Сумрачная комната без окон. У противоположной стены мерцали голубым снегом мониторы, светились цифры на дисплеях, подмигивали красными и зелеными глазками индикаторы. Воздух, пропитанный запахом электроники, казалось, вот-вот выдаст оглушительный электрический разряд. Гул от напряженной работы десятков компьютеров забил уши ватными шариками… Мои глаза, привыкая к сумраку, различили человека, сидящего за пультом спиной ко мне. Больше здесь не было никого.
– Сайдулла! – позвал я.
Человек медленно повернулся ко мне на крутящемся стуле.
Какой же это Сайдулла? Какой, к чертям собачьим, «начальник части»? Это же просто Федька Новоруков.

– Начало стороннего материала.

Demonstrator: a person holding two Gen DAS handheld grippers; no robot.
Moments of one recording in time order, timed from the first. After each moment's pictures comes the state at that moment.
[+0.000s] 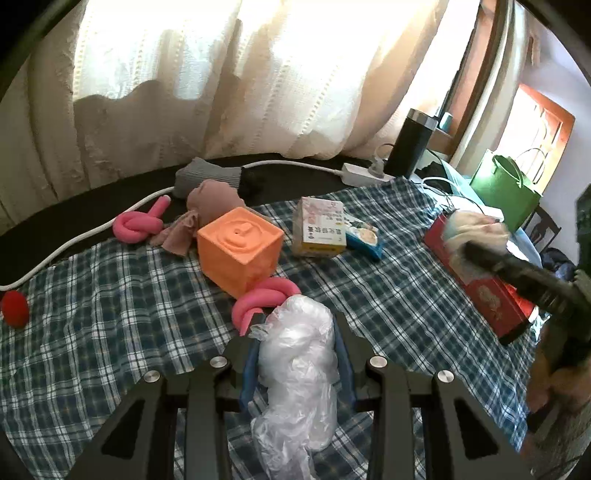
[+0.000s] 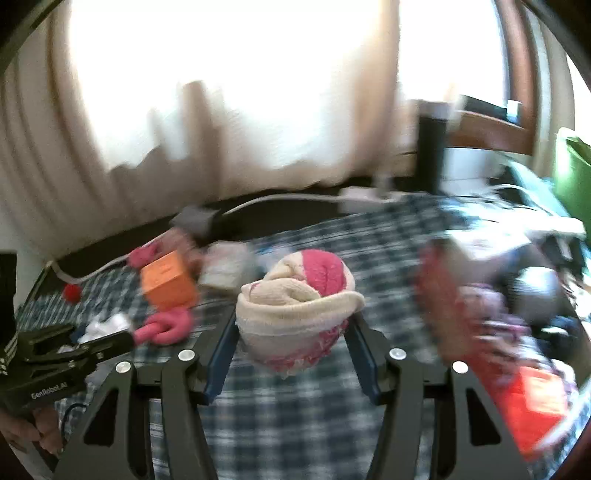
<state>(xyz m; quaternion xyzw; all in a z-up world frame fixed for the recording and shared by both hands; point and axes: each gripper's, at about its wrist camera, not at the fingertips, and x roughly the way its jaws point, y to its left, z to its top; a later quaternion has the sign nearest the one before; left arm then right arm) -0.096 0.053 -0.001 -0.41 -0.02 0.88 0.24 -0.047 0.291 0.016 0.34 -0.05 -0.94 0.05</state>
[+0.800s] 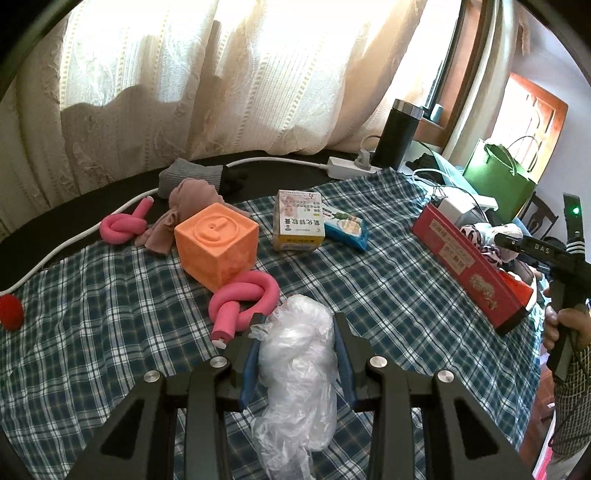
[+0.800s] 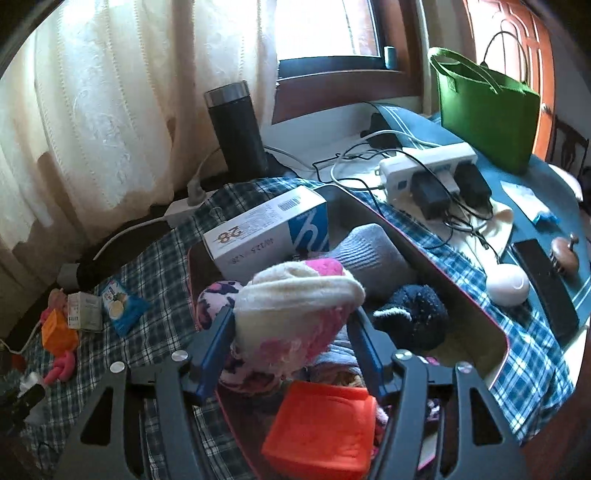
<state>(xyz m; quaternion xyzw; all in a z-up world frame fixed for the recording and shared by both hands) -0.088 0.068 -0.002 -0.41 0.00 0.88 0.25 -0.046 0.449 0.001 0.37 -0.14 -0.91 -0.10</state>
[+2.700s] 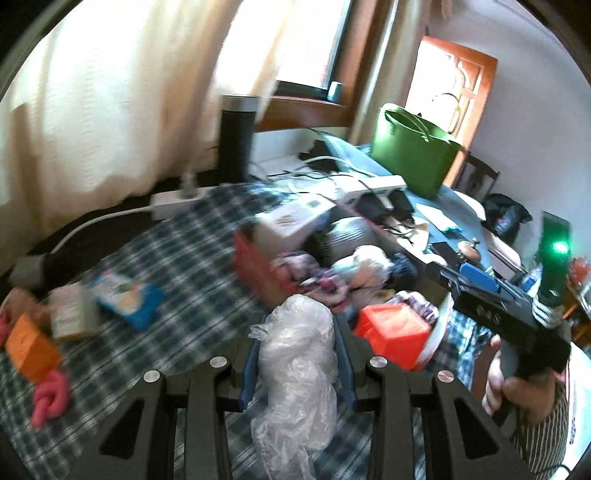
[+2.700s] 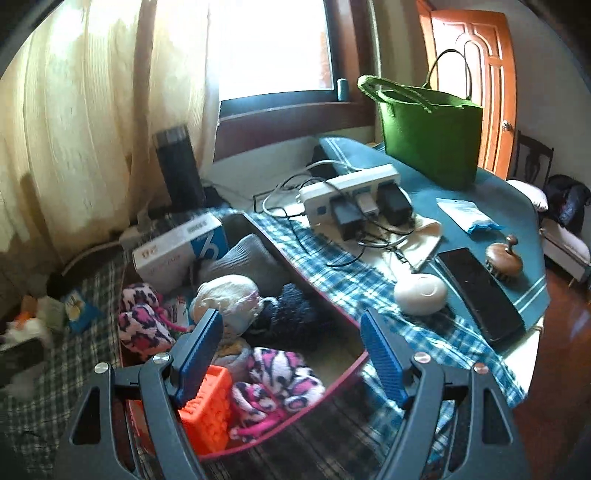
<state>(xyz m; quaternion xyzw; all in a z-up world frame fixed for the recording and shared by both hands) -0.059 0.301 0.045 -0.38 0.05 0.84 0.39 0.024 0.511 0.011 0.31 -0.11 -0.93 -0.17</state>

Я ждал. У меня была надежда, что Федька сейчас сделает страшное лицо, постучит себя по голове и торопливым шепотом скажет: «Они приняли меня за Сайдуллу, я внедрился в самое сердце этой банды, а ты, пес паршивый, выдаешь меня! Я же приказал тебе сидеть в казарме!» Но он молчал, и лицо его было совсем не страшным, но от этого почему-то страшно становилось мне, и каждая секунда молчания будто погружала меня в ледяную полынью, все глубже и глубже.
– Сядь, – сказал он.
Я опустился на диван, стоящий рядом, положил «калаш» на колени. Ах, как я спокоен! Какая выдержка! Загляденье! Будто стараюсь убедить Федьку в том, что ко всем его метаморфозам я готов и все его штучки-дрючки мне хорошо известны, и меня просто невозможно ничем удивить… Зачем? Жалкая попытка сохранить достоинство в то время, когда надо размахивать руками, рвать на себе волосы и кричать: «Я ничего не понимаю!! Не понимаю!! Не могу понять!!» Так было бы честнее.
Он сидел напротив меня, сложив на груди руки. Вышли все сроки, когда еще можно было вытащить меня из гибельной полыньи и попытаться оживить, реанимировать, завалить малопонятными обрывками фраз, солгать, закатить истерику в стиле «Да мы же с тобой войну прошли!», но оставить мне надежду. Но Федька не торопился. Он не собирался лгать, хотя не мог не видеть, что я как никогда готов к его лжи и хочу ее.
– Я так и понял, что ко мне идет Кирилл Вацура, – сказал он. – Несколько разбитых носов, свернутых челюстей, но ни одного трупа. Твой стиль. Ты не любишь убивать… Со времен Афгана ничего не изменилось. Вечная игра и позерство. Дурак ты, Кирилл, дурак. Думаешь, эти люди, которым ты сохранил жизнь, оценят твое благородство? – Он отрицательно покачал головой. – Отнюдь. Теперь они считают своим долгом отрезать тебе голову. И в лепешку расшибутся, чтобы это сделать. Мужчина, которого ударили, но не убили, считает себя униженным. А эти люди, – он кивнул на дверь, – унижений не выносят.